(Task): Make an exact copy of all the data, pictures excluded.
START Data
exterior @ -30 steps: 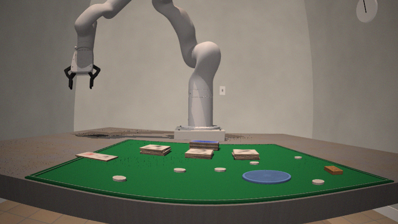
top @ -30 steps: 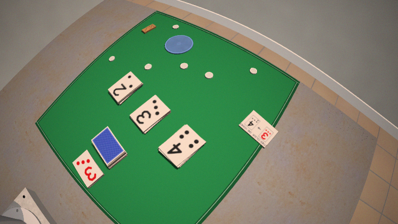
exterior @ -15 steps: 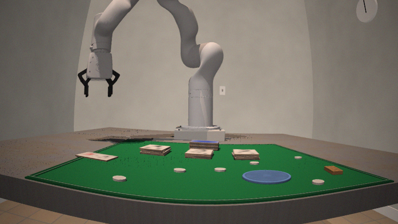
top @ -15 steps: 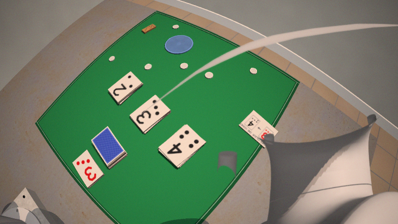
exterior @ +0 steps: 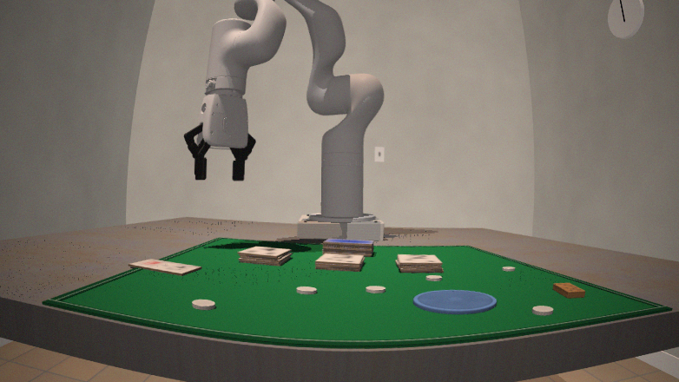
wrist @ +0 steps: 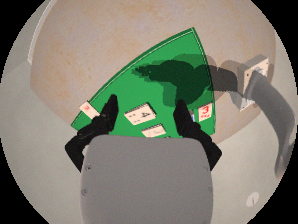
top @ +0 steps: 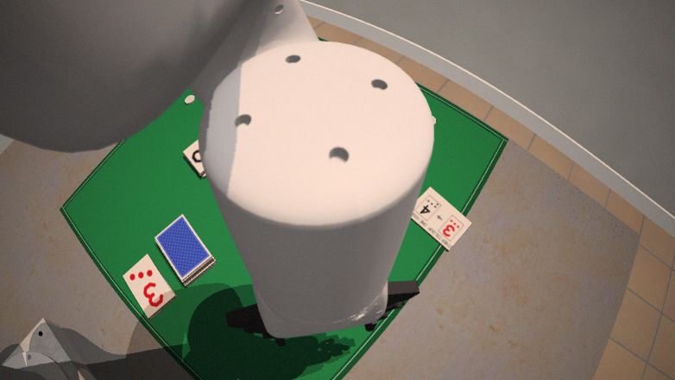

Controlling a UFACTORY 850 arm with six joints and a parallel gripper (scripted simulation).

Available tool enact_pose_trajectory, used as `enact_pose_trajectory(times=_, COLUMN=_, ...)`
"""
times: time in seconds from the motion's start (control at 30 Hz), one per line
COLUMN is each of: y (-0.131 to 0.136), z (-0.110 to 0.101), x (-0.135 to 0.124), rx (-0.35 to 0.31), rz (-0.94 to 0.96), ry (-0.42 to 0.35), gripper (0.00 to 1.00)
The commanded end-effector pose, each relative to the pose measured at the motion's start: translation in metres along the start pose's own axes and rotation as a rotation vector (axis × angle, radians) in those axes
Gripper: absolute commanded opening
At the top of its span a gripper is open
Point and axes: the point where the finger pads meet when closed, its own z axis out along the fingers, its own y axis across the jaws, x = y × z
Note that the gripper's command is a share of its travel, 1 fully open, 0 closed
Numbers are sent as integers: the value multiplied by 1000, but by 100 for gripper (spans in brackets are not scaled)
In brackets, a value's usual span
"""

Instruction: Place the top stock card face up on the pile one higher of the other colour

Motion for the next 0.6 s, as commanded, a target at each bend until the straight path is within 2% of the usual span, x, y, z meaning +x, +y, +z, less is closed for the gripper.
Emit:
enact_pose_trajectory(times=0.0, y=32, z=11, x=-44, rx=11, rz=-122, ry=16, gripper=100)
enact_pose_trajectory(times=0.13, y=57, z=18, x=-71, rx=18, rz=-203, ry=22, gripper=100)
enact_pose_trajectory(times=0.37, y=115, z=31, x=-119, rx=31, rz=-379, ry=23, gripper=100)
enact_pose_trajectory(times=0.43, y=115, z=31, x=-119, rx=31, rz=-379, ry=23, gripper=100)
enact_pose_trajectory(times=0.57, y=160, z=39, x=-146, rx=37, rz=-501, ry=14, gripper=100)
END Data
(Result for this task):
exterior @ -30 steps: 
top @ -30 steps: 
exterior @ -15 steps: 
top @ -15 steps: 
exterior @ +0 steps: 
wrist @ +0 steps: 
top @ +0 steps: 

Controlling a UFACTORY 850 arm with six joints and a parallel gripper (scripted simulation).

Available tool enact_pose_trajectory, used as `enact_pose_trajectory(times=_, COLUMN=_, ...)`
"""
times: time in seconds from the motion's start (control at 30 Hz), one per line
COLUMN is each of: y (-0.131 to 0.136), z (-0.110 to 0.101), x (-0.135 to 0.124), rx (-0.35 to 0.31), rz (-0.94 to 0.96), ry (-0.42 to 0.35), gripper (0.00 to 1.00)
The commanded end-effector pose, each relative to the pose measured at the motion's start: translation in metres along the start pose's own axes and rotation as a rotation vector (axis × angle, radians) in those axes
Gripper: absolute commanded opening
At the top of its span a gripper is open
Point and axes: the point where the finger pads meet when closed, its own z axis out along the fingers, its own y axis across the jaws, x = y × z
Note that the gripper's command is a share of its travel, 1 fully open, 0 closed
Numbers are sent as integers: the value multiplied by 1000, but by 100 for gripper (spans in brackets are not scaled)
In brackets, a value's usual span
"""

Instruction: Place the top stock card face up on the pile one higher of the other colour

Motion for the next 0.6 s, as commanded, a target at each bend until the straight path is within 2% of the usual span, x, y, z meaning +x, +y, +z, less is closed for the gripper.
Emit:
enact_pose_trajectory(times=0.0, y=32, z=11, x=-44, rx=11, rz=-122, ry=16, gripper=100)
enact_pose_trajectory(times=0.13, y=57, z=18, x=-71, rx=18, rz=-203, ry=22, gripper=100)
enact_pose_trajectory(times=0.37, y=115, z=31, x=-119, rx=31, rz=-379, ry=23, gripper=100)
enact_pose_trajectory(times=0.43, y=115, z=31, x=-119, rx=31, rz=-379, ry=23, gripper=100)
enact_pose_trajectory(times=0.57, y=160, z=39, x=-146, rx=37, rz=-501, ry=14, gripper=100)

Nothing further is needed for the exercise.